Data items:
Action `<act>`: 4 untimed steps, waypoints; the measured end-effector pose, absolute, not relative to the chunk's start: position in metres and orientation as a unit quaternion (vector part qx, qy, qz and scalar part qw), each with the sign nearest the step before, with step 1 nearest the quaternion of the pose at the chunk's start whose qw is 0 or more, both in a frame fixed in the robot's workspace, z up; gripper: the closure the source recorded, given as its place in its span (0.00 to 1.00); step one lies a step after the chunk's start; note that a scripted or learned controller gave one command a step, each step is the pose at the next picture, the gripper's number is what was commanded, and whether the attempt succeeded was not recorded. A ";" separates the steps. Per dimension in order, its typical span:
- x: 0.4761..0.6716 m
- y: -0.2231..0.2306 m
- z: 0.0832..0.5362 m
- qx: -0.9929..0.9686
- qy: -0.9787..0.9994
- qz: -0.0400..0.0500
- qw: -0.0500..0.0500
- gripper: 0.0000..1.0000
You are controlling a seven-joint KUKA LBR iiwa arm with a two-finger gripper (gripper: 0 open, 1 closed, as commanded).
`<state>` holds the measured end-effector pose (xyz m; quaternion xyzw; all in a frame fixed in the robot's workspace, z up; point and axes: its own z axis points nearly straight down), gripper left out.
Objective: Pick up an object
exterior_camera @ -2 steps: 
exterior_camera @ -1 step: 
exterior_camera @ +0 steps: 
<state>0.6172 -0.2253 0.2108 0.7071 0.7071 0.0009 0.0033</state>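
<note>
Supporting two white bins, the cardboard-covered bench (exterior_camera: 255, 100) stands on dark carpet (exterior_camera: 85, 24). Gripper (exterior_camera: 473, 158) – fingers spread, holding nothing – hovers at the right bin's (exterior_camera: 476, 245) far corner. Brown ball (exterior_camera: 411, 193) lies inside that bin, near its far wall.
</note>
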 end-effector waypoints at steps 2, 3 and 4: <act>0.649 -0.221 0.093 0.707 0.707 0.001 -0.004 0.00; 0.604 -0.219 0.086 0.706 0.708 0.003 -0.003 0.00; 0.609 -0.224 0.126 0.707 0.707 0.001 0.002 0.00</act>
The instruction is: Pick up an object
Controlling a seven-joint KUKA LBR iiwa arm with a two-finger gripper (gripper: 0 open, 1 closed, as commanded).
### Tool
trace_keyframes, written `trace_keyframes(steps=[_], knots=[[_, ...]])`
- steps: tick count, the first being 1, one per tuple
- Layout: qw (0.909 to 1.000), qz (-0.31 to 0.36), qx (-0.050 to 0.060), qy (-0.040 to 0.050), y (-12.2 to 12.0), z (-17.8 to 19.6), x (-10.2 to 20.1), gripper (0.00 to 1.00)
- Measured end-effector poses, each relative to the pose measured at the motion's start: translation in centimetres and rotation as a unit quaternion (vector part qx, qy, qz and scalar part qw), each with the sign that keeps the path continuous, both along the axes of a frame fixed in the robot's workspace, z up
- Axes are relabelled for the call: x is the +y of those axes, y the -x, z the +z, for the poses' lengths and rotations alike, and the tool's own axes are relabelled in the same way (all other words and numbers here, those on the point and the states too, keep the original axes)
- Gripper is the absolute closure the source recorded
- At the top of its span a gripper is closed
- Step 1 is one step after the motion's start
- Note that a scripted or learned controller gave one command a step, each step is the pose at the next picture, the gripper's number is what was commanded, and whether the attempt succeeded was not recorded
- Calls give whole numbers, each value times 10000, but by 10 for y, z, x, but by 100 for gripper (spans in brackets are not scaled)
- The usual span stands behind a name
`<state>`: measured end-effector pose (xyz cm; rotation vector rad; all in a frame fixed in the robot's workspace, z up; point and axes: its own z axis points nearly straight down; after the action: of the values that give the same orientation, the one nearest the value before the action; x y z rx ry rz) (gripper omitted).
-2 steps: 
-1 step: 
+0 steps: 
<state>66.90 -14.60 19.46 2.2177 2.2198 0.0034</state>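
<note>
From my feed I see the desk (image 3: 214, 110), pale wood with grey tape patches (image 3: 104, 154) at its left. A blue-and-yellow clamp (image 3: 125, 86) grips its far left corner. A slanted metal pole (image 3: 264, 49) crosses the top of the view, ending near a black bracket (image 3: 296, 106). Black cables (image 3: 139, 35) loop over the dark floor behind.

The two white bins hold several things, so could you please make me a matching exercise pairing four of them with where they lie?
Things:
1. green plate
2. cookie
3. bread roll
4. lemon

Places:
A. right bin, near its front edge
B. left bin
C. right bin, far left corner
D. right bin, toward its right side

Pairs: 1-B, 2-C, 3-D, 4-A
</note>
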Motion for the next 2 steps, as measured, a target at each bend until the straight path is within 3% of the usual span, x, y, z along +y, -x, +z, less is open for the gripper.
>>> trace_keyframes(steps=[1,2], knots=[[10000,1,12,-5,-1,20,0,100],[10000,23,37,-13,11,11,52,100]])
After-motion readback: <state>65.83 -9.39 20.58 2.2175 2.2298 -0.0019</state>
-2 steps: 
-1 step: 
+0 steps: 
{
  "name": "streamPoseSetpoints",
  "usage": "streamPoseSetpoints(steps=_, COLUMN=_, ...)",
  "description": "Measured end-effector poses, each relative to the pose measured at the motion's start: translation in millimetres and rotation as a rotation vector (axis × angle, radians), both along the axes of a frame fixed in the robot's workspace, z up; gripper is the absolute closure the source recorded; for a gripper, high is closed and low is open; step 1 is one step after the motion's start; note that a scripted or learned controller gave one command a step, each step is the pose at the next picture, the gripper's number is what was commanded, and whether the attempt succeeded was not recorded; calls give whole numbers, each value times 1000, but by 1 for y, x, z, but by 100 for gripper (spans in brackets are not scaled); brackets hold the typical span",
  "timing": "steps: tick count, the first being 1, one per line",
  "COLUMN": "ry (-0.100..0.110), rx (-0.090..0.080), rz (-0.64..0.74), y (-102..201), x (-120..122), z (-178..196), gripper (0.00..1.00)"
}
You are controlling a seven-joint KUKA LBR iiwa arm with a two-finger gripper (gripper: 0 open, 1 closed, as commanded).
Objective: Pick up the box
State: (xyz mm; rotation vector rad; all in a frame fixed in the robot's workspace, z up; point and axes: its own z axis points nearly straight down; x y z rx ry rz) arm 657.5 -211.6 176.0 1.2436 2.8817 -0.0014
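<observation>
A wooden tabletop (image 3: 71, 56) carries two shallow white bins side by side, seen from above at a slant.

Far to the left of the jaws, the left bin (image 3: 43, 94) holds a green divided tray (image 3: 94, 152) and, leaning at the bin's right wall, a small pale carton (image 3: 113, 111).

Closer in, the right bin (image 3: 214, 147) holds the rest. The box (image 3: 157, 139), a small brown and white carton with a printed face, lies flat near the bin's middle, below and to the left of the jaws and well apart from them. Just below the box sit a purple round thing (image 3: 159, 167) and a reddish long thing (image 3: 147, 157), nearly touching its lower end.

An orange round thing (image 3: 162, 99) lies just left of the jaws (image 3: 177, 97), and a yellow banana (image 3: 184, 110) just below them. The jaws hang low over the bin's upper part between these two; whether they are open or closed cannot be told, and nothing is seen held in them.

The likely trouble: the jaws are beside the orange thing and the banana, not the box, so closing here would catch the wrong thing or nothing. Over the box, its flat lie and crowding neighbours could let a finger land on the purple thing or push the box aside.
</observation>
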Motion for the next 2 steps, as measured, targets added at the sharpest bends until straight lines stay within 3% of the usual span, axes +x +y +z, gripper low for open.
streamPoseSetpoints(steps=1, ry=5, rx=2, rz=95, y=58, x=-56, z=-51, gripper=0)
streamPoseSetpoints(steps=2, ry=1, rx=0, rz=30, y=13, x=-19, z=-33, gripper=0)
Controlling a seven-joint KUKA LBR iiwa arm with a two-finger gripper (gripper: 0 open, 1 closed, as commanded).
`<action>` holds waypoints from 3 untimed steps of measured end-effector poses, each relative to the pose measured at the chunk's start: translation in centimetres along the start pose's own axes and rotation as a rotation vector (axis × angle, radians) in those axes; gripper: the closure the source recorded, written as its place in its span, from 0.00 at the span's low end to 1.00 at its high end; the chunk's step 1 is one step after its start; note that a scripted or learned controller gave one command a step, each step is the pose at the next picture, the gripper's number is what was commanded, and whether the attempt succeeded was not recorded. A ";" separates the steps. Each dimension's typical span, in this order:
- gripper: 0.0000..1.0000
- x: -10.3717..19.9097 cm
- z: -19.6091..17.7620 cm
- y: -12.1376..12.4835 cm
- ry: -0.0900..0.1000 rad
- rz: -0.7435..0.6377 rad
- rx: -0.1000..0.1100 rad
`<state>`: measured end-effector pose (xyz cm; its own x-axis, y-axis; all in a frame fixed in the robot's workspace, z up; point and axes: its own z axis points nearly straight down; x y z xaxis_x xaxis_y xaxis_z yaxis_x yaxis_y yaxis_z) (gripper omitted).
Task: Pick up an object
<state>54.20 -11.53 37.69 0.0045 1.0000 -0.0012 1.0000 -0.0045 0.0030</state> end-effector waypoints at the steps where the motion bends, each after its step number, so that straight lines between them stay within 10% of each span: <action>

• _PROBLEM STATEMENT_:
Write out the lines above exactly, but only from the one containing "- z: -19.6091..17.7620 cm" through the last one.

• _SOLUTION FOR THIS TASK_:
- z: -19.6091..17.7620 cm
- y: -12.1376..12.4835 cm
- ry: -0.0900..0.1000 rad
- rz: -0.7435..0.6377 rad
- rx: -0.1000..0.1100 rad
`<state>`: measured end-effector pose (xyz cm; its own x-axis, y-axis; all in a frame fixed in the robot's workspace, z up; point and axes: its own z axis points nearly straight down; x y z xaxis_x xaxis_y xaxis_z yaxis_x yaxis_y yaxis_z) (gripper omitted).
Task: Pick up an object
<state>54.20 -11.53 37.69 0.0045 1.0000 -0.0012 1.0000 -0.0045 0.0030</state> end-effector waypoints at the steps where the motion bends, each after its step number, so that straight lines between them stay within 10% of each span: <action>

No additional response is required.